![]() |
| AI generated image |
Celtic Thunder does a deeply nostalgic song whose chorus
goes something like: “Sing me the songs of our gold and silver days, days
filled with innocence and light. Not a penny to our name, we were happy just
the same, in our gold and silver days.” (2024
5 Million Community Video Final 720P (Horizontal)).
The “good old days” sensibility can be illustrated in any
number of ways. An illogical argument that a dollar could buy so much more “then,”
than it does “now” seems like a “good old thing,” for instance… if we neglect inflation.
It may well be a non-negotiable characteristic of being
human, namely that we end up comparing our present to our past unfavourably.
Aging provides an obvious case in point.
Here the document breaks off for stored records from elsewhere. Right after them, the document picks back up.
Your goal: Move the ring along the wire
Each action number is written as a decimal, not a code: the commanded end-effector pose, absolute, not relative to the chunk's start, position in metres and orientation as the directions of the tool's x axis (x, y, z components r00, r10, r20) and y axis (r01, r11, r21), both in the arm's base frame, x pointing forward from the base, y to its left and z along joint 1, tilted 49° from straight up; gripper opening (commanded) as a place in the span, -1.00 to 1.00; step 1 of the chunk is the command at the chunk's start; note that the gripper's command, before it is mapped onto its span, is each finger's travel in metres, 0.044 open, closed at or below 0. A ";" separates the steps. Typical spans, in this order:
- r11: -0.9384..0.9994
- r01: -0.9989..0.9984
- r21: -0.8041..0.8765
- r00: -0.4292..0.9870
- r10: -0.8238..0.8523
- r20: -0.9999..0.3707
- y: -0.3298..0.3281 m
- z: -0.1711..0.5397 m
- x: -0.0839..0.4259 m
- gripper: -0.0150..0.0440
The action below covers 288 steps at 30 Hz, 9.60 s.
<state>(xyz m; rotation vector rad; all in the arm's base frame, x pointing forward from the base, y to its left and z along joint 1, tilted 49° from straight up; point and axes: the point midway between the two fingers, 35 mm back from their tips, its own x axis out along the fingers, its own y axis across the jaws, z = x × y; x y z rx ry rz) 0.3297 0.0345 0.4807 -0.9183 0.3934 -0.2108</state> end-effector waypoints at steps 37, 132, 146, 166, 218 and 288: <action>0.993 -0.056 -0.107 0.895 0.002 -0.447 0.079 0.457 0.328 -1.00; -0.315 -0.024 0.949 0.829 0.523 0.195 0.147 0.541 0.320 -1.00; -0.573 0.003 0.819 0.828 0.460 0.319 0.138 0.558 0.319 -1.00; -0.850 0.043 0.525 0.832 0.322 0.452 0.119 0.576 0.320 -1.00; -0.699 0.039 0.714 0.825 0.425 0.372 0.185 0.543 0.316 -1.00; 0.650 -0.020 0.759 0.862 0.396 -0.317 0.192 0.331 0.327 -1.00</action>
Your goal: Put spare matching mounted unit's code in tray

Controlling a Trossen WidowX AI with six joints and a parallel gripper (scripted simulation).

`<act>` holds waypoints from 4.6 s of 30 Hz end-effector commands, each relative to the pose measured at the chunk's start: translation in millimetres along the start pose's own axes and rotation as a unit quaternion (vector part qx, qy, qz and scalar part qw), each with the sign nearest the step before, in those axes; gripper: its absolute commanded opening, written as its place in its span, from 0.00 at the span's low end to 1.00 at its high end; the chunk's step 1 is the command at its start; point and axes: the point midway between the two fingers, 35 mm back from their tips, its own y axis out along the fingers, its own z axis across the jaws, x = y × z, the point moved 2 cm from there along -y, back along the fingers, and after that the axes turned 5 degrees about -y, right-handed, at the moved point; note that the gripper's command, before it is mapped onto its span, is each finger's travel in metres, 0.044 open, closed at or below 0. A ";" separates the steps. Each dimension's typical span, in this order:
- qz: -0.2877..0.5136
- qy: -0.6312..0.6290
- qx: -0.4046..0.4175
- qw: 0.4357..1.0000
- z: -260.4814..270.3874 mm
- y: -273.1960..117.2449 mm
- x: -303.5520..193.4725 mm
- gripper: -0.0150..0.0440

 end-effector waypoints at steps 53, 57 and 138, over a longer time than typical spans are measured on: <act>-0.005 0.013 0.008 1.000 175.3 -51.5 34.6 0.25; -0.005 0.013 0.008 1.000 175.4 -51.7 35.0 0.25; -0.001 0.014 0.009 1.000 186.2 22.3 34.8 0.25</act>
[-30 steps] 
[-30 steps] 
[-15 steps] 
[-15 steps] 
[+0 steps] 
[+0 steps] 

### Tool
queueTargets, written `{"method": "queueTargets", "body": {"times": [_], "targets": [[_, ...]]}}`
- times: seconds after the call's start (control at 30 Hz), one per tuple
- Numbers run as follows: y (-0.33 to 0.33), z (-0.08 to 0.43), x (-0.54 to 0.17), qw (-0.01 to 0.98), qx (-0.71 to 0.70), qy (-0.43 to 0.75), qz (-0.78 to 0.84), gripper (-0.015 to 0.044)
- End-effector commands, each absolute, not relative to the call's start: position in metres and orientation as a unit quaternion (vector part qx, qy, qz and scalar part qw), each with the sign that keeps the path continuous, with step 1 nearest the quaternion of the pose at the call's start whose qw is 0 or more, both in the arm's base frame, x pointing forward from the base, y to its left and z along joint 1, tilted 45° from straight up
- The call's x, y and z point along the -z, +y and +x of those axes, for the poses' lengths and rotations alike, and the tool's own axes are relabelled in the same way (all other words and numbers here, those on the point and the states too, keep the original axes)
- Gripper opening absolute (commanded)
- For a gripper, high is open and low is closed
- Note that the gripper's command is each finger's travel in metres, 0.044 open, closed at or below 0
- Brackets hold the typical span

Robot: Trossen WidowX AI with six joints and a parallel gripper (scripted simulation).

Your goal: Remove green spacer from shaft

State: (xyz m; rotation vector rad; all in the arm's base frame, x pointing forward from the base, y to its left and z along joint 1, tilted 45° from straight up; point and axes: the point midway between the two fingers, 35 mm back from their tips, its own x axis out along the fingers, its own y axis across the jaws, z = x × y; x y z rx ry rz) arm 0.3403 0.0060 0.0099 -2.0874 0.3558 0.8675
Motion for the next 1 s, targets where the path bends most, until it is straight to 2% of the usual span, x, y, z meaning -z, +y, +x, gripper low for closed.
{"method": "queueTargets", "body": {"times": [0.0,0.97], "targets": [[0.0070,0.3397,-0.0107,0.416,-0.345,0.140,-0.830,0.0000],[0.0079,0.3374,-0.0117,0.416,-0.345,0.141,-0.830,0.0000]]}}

We pick out certain features of our
past and give them a “gold and silver” sheen, then compare them to the worst
of our present.
There are those among us who understand the difference
between an objective understanding of the past and nostalgia. We call them historians,
and their work allows them to see the earth and all life on it engaged in a
constantly evolving process. Unfortunately, most of us are too bound up in the
frenzy of daily life to allow for that kind of attention to the “hows and whys”
of our being and doing. So our analyses of what’s good and what’s bad in the
world are simple, subjective.
And so we come to the downside of a “gold and silver”
assessment of the past, evidenced in how easily we conclude that “it’s getting
worse and worse,” and someone, or some ones, are to blame. And the obvious
targets must be the institutions we can name: World Health Organization, NATO,
the Liberal, Democratic or Conservative Party, the Muslim religion, Carney, the
pope or the ones we can’t name like the Deep State, Antifa, the Woke, or whatever new conspiracy
theory is floated on social media.
Mind you, The Calgary Stampede is now on, a reenactment of a
bygone age complete with costuming. For some, there’s pleasure in the spectacle
of men and women doing competitively what were work-a-day activities in “the
good old days.” None of the spectacles there are reminiscent of my olden
days, and I’m more bound to see the entire show as a celebration of conquest,
most like the spectacle of the Roman
gladiatorial arena. It could be argued that this is not dissimilar to
Professional Sports, where the zero-sum, victor vs. vanquished event whets
something desirable in us. Seems it’s normal in human nature to live in the
competitive world vicariously, if not literally.[i]
I guess this is a plea to all of us to balance our nostalgia
with our knowledge of history, of the world, of our communities and of
ourselves.
The most ubiquitous of words found in nostalgia might be home.
I learned in an Art Aesthetics class long ago why it is that landscapes with
high mountains and dark clouds, with a lighted cottage with smoke drifting up
lazily find such appeal. Home is about safety, comfort, predictability
and love. So nostalgically wished for in eras of rapid social change.
[i][i]
Vicariously means “experienced or realized through imaginative or sympathetic participation
in the experience of another.” – Merriam-Webster. Sports watching allows an observer to
celebrate a victory to which he made no contribution.